There was a great deal of religious ambivalence about Zionism in its early years. On one hand, the return to the Land of Israel had always been a religious aspiration of the Jewish people, and yet the nascent movement was a secular movement to its core, whether in the neutral sense that it viewed state-building as a non-religious endeavor, or in the anti-religious sense of jettisoning the exilic Jewish past in favor of a new Jew and a new anticlerical and anti-bourgeois ideology.
Some rabbis advocated making common cause with religiously neutral forms of Zionism, but the majority opposed the new movement as long as it would remain a secular movement.
A third attitude, which came to dominate religious Zionism, was articulated by Rabbi Abraham Isaac Kook in the early 20th century. In his view, even the arch-secularist, anticlerical Zionist pioneers were animated by pure and holy motives. He contended that in order for the ultimate redemption to occur, the Jewish people would have to rebuild the material aspect of its existence, an aspect that had been neglected in the long exile. According to Rabbi Kook, the Marxist materialism of secular ideologues was a necessary step in the redemptive process ushered in by Zionism. In this sense, despite their outward contempt and hatred for the Jewish religion, these Zionist pioneers were motivated by messianic zeal to create a Jewish utopia in their ancient homeland.
Rabbi Kook’s view drew criticism from religious Jews of his time, who felt that he gave to much credit, and even ascribed a degree of sanctity, to those who sought to cast off the yoke of heaven. Yet he was also criticized by secularists who felt he was misinterpreting their motives and movements as being religiously motivated when in fact the opposite was the case. Relatively recently, Sefi Rachlevsky criticized Rabbi Kook’s view of secularism in a book called The Messiah’s Donkey. The book is named for a talmudic metaphor that Rabbi Kook applied to secular Zionism—the materialist movement (the Hebrew word for “material”—homer—is closely linked to the word for “donkey”—hamor) that presages and will ultimately be subordinate to the true messianic redemption. Indeed, at first glance, it seems that Rabbi Kook’s noble attempt to view a massive rebellion against religion as a subtly religious movement was too optimistic and misguided.
Reading and reviewing Ari Shavit’s My Promised Land: The Triumph and Tragedy of Israel has given me a new appreciation of Rabbi Kook’s claim. Shavit, whether he is aware of it or not, constantly uses religious language to describe even the most secular manifestations of Zionism and Israel. On the very first page of his introduction, he refers to Israel as “the third Jewish temple.” Politicians Moshe Dayan and Yossi Beilin, neither of whom are known for their appreciation of Jewish religion, are quoted in the book as using the temple imagery.
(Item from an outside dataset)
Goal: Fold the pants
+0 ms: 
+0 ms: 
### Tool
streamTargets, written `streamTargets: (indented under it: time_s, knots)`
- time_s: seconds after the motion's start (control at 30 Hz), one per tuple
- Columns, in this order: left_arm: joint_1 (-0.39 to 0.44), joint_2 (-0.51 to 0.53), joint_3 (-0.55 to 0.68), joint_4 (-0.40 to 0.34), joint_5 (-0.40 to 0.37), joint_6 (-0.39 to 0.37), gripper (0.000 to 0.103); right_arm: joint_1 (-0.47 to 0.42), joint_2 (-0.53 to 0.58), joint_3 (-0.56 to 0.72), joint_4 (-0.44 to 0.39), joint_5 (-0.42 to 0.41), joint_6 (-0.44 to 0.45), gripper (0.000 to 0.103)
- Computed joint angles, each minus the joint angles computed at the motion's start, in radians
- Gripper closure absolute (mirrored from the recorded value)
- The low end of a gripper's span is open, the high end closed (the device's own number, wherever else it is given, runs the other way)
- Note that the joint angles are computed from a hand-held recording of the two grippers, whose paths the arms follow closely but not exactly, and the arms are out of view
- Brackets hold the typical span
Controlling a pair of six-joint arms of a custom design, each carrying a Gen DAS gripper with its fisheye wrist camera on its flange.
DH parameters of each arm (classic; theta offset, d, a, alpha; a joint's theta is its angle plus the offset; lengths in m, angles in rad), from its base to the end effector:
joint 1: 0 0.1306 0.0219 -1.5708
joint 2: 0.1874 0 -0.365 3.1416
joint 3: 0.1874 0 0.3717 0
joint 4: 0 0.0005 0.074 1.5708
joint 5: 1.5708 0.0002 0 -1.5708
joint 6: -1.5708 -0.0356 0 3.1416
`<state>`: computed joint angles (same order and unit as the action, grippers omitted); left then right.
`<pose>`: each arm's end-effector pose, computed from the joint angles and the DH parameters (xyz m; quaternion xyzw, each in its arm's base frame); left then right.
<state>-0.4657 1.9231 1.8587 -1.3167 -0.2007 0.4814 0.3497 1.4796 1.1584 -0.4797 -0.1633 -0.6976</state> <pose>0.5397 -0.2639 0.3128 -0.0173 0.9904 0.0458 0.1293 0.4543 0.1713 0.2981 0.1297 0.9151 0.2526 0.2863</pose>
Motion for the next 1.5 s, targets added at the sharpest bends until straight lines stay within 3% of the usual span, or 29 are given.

At Ein Harod, one of the first kibbutzim and a bastion of Marxism, a “new Old Testament” is being written; the communal dining room becomes a place of worship; charismatic ideologue Yitzhak Tabenkin becomes the “rabbi” who “rises up religiously” against religion (p. 42). Shmaryahu Gutman, a youth leader enamored with the idea of the new Jew with a new national mythos, transforms Masada into a potent symbol of Zionism’s assumption of “the Messiah’s sacred mission.” It is clear throughout the book that the idealism and utopianism that attracted the early pioneers cannot be decoupled from Judaism’s redemptive, religious, messianic vision.
Yet it is clear that Shavit thinks Israel is by the secular and for the secular. Religious Judaism, he agrees with the early secularists, is a Diaspora phenomenon, and has proven that it can flourish outside Israel. Within Israel, he claims, religious Judaism merely contributes to the dissolution of the state. In fact, he lays much of the blame for the corruption of his beautiful old Israel at the doorstep of the mostly Orthodox Jews who spearheaded the movement to settle Judea and Samaria, the West Bank territories that Israel conquered in 1967. It is striking, and quite ironic, that he damns this movement for being messianic, when so much of Zionism emerged from the same soil of redemptive yearnings.
It seems, then, that Rabbi Kook’s diagnosis of secular forms of Zionism has more to recommend it than meets the eye. At least in his day, secularist forms of Zionism consciously or unconsciously adopted and adapted ancient Jewish yearnings for a perfected society and world. Unfortunately, the contemporary disavowal of openly messianic Zionism, often for very good reasons, obscures the fact that even secularist forms of Zionism had messianist roots. This allows writers like Ari Shavit to level harsh criticism at contemporary manifestations of religion and messianism without recognizing some of those same manifestations in his blind spot. Perhaps if he had recognized them, he would be a bit more generous toward contemporary manifestations, or a bit more critical of the messianisms that produced the good old Israel he longs for.